**Exercise aim:** What you return must match every record word for word.
(Dataset begins)
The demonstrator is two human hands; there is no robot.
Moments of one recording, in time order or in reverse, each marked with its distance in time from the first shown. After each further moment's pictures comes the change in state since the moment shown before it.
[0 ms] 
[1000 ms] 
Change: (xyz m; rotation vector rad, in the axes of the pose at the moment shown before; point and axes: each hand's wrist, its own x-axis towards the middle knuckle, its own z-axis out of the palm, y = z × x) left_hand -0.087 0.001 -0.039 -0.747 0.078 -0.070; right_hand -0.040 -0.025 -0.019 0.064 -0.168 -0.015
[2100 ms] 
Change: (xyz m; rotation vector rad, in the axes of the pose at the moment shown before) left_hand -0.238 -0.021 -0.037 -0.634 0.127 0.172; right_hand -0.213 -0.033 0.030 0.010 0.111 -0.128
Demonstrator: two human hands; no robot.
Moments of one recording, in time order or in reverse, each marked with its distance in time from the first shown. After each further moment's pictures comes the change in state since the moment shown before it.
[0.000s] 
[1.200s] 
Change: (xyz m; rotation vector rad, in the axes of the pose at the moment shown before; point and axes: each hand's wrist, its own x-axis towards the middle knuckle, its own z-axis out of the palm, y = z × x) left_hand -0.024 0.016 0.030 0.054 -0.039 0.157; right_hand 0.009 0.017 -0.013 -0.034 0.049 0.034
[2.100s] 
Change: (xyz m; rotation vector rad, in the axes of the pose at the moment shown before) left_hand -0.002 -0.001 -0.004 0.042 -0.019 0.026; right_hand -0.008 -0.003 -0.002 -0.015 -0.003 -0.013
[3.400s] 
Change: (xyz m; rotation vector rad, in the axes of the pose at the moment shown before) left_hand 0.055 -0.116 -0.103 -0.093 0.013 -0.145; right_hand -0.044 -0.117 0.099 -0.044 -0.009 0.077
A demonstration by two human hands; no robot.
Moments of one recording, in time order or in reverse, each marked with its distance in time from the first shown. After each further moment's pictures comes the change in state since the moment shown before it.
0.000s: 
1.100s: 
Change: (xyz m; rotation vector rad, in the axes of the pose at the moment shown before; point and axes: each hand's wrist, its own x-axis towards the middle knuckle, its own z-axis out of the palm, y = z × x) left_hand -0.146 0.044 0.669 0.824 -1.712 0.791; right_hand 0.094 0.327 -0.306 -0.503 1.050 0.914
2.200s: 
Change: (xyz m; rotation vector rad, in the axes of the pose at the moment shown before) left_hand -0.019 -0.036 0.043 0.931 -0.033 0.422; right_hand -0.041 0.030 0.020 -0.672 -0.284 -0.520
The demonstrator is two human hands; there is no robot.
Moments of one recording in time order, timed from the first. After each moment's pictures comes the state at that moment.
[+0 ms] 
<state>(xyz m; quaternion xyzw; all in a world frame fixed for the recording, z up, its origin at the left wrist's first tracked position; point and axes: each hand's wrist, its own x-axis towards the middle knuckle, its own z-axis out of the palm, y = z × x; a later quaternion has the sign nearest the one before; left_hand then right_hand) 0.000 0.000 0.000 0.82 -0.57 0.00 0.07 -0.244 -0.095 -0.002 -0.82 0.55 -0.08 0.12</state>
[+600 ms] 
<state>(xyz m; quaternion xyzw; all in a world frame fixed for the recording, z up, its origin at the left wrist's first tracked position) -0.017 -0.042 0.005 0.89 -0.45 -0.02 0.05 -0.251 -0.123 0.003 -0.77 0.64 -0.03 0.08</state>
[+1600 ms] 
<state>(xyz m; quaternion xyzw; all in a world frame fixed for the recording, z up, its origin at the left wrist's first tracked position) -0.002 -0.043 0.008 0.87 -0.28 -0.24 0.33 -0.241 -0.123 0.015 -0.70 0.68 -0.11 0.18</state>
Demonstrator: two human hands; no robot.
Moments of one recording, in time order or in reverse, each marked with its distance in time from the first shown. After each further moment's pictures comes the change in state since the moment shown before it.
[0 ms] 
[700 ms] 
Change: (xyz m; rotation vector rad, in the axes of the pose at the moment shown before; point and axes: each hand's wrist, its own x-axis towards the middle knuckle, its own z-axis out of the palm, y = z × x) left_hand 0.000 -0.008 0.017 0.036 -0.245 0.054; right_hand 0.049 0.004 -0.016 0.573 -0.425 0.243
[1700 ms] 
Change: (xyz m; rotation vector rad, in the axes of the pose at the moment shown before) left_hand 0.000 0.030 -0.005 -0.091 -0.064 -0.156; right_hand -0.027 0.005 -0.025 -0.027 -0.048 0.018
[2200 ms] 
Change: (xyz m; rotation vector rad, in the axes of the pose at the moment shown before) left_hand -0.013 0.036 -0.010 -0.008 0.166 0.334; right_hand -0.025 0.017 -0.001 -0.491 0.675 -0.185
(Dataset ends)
**Written answer:**
The demonstrator is two human hands; there is no robot.
Moments of one recording, in time order or in reverse, each marked with its distance in time from the first shown. After each further moment's pictures comes the change in state since the moment shown before it.
[0 ms] 
[1000 ms] 
Change: (xyz m; rotation vector rad, in the axes of the pose at the moment shown before; point and axes: each hand's wrist, its own x-axis towards the middle knuckle, its own z-axis out of the palm, y = z × x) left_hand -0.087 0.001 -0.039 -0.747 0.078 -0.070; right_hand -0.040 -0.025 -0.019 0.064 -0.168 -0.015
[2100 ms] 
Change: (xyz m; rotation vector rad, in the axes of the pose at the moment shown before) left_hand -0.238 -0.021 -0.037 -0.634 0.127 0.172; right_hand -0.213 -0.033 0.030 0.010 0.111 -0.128
Demonstrator: two human hands; no robot.
Moments of one recording, in time order or in reverse, each marked with its distance in time from the first shown. After each further moment's pictures comes the change in state since the moment shown before it.
[0.000s] 
[1.200s] 
Change: (xyz m; rotation vector rad, in the axes of the pose at the moment shown before; point and axes: each hand's wrist, its own x-axis towards the middle knuckle, its own z-axis out of the palm, y = z × x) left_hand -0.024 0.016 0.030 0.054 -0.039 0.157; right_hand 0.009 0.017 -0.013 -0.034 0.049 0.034
[2.100s] 
Change: (xyz m; rotation vector rad, in the axes of the pose at the moment shown before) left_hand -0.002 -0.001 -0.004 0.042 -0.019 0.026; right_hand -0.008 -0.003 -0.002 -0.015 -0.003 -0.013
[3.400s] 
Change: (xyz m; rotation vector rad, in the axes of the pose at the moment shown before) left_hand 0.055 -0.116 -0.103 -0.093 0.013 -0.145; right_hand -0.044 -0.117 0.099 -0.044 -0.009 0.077
A demonstration by two human hands; no robot.
Moments of one recording, in time order or in reverse, each marked with its distance in time from the first shown. After each further moment's pictures comes the change in state since the moment shown before it.
0.000s: 
1.100s: 
Change: (xyz m; rotation vector rad, in the axes of the pose at the moment shown before; point and axes: each hand's wrist, its own x-axis towards the middle knuckle, its own z-axis out of the palm, y = z × x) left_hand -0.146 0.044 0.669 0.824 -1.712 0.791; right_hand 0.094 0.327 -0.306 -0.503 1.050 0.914
2.200s: 
Change: (xyz m; rotation vector rad, in the axes of the pose at the moment shown before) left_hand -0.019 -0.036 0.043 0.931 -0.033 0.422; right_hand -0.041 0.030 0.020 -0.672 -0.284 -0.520
The demonstrator is two human hands; there is no robot.
Moments of one recording in time order, timed from the first. After each moment's pictures comes the state at that moment.
[+0 ms] 
<state>(xyz m; quaternion xyzw; all in a world frame fixed for the recording, z up, its origin at the left wrist's first tracked position; point and axes: each hand's wrist, its own x-axis towards the middle knuckle, its own z-axis out of the palm, y = z × x; a later quaternion has the sign nearest the one before; left_hand then right_hand) 0.000 0.000 0.000 0.82 -0.57 0.00 0.07 -0.244 -0.095 -0.002 -0.82 0.55 -0.08 0.12</state>
[+600 ms] 
<state>(xyz m; quaternion xyzw; all in a world frame fixed for the recording, z up, its origin at the left wrist's first tracked position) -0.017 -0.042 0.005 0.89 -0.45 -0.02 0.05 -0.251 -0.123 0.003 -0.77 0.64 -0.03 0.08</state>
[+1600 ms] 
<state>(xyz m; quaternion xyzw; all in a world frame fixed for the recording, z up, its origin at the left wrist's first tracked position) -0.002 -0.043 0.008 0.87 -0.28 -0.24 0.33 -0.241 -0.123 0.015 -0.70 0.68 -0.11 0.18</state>
Demonstrator: two human hands; no robot.
Moments of one recording, in time order or in reverse, each marked with its distance in time from the first shown. After each further moment's pictures comes the change in state since the moment shown before it.
[0 ms] 
[700 ms] 
Change: (xyz m; rotation vector rad, in the axes of the pose at the moment shown before; point and axes: each hand's wrist, its own x-axis towards the middle knuckle, its own z-axis out of the palm, y = z × x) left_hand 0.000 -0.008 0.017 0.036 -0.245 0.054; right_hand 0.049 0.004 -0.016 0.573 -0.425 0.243
[1700 ms] 
Change: (xyz m; rotation vector rad, in the axes of the pose at the moment shown before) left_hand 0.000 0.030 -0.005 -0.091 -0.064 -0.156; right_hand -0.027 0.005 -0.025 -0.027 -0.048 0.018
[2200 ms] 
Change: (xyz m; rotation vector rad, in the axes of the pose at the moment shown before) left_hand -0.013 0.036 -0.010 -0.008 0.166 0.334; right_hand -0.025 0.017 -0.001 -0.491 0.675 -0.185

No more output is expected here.